> **Task brief**:
Nothing outside the stretch is wanted. Repeat exactly the lines of the listing below from the one that contains "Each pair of" through the one that contains "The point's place", both ends included.

↓↓↓

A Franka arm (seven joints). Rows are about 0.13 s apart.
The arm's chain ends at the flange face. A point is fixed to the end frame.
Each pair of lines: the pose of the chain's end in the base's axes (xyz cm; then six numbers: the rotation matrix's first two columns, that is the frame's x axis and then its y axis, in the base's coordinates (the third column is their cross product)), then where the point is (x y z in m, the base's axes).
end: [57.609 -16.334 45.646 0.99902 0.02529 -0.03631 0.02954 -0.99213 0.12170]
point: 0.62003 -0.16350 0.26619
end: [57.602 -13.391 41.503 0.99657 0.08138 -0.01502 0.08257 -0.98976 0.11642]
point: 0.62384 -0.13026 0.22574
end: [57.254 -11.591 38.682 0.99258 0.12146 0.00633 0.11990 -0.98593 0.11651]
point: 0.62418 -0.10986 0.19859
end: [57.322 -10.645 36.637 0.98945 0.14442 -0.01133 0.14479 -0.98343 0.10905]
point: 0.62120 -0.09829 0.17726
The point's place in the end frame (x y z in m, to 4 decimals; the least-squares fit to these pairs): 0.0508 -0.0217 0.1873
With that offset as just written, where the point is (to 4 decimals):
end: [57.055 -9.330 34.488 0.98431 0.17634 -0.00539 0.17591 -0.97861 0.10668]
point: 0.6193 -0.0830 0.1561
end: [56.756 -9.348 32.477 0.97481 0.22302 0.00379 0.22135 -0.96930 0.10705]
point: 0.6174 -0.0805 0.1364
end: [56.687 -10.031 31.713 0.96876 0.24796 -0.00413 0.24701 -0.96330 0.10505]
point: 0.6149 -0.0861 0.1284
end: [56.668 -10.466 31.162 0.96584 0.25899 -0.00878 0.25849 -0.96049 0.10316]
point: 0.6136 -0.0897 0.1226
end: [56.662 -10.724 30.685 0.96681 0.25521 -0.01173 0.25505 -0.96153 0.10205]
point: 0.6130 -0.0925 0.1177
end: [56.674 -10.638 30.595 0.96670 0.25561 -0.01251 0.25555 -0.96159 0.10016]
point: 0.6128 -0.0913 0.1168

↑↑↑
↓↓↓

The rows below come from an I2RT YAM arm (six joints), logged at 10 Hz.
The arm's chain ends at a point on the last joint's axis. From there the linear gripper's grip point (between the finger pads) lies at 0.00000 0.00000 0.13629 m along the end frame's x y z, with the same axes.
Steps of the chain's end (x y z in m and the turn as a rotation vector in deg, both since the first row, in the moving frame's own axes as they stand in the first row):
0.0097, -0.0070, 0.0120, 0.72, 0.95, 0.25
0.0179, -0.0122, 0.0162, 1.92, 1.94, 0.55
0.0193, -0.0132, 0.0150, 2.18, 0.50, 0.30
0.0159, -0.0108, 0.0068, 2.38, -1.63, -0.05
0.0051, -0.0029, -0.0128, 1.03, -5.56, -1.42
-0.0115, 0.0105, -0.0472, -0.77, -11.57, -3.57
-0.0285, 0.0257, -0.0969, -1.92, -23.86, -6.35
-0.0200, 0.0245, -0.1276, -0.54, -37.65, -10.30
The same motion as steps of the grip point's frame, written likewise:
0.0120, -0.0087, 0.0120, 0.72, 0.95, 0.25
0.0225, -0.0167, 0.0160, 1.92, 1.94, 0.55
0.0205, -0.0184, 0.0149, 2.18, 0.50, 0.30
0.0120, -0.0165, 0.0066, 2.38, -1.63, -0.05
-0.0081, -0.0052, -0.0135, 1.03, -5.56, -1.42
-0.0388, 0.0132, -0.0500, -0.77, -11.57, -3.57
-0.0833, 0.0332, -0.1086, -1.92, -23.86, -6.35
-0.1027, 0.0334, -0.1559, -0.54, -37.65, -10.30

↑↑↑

> **Result of the task**:
Each pair of lines: the pose of the chain's end in the base's axes (xyz cm; then six numbers: the rotation matrix's first two columns, that is the frame's x axis and then its y axis, in the base's coordinates (the third column is their cross product)), then where the point is (x y z in m, the base's axes).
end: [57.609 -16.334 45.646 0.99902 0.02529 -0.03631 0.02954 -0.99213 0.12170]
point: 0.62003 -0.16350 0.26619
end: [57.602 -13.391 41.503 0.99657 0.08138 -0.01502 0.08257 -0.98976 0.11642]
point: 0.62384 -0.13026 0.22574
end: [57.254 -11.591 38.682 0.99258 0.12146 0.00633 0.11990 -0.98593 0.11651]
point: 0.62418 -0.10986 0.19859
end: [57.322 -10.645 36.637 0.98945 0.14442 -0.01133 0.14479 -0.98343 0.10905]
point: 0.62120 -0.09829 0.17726
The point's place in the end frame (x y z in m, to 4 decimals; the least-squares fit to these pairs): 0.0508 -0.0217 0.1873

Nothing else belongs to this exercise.